What is your assessment of President Obama’s record on Israel?

I think President Obama is one of the worst things that’s ever happened to Israel. I think he’s set back [Israeli] relations with the United States terribly, and for people and friends of mine who are Jewish, I don’t know how they can support President Obama. He has been very bad for Israel.

What’s your experience with Israel’s business community, which has earned the country the “start-up nation” nickname?

I know so many people from Israel. I have so many friends in Israel. First of all, the Israelis are great businesspeople. They have a natural instinct for business and their start-ups are fantastic. I deal with the Israelis all the time, and I deal with people who are Jewish all the time, whether they are Israeli or not.

Knowing what you know from negotiations in the business world, how would you approach the current nuclear talks with Iran?

I would double-up and triple-up the sanctions, and I would make them [the Iranians] want to make a deal.
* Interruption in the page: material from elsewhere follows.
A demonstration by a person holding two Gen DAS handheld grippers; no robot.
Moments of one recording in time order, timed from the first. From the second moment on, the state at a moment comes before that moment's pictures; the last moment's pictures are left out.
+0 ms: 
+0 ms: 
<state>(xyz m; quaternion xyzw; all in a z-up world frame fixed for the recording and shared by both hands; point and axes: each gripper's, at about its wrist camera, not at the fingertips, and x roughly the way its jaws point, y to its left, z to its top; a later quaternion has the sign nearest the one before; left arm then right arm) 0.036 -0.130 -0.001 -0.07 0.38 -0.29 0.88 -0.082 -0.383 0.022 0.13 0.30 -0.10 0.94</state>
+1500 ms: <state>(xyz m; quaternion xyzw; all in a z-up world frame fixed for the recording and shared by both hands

Right now they’re just toying with us.

What would a good deal with Iran look like?

You’d have to have onsite inspections anytime, anywhere, to start off with, which we don’t have at all. The whole deal is a terrible deal. There’s no way the Iranians are going to adhere to any deal we make. And if you don’t have onsite inspections anytime, anywhere, they [the P5+1 nations] shouldn’t make the deal. And right now I think they’re just tapping the United States along…. We don’t have good negotiators. They have great negotiators, and they’re making us look like fools.
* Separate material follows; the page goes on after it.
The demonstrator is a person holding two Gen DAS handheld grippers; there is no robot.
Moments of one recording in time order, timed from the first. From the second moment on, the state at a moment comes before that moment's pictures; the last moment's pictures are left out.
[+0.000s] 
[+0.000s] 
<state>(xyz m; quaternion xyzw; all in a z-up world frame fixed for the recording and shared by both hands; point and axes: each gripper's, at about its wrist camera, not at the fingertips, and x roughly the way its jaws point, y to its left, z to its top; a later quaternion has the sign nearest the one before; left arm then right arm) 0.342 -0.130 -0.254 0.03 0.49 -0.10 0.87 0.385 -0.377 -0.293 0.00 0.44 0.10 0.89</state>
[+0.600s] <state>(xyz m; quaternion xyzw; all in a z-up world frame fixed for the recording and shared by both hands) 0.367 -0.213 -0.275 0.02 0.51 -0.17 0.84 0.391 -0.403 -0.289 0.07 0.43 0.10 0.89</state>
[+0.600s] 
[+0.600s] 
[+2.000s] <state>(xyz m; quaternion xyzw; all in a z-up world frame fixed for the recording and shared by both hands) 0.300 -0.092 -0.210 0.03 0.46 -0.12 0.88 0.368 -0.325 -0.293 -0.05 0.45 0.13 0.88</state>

Your recent remarks on Mexican immigrants ignited controversy. Do you stand by your comments, or would you like to clarify them?

I have great respect for Mexico and I love the Mexican people. I have many friendships in Mexico and with Mexican people. But Mexico is totally out-negotiating the United States, at our borders and with respect to foreign trade. The people coming into this country, and not only from Mexico, many of these people – not all, but many – are not people we should let into the country, which obviously is just common sense. Since I’ve made that statement, I’ve been greeted with tremendous support from so many people in the United States. We either have to have a border, or we don’t have a country.

What broader principles should America apply to any negotiations, whether it be with Iran, China, Mexico, or other nations?

I would have the best negotiators in the world, and we have them in this country, I know many of them. I know the good ones, I know the bad ones, I know the overrated ones, I know the ones that think they’re good but they’re not. We would have our best people and our smartest people negotiating deals for us.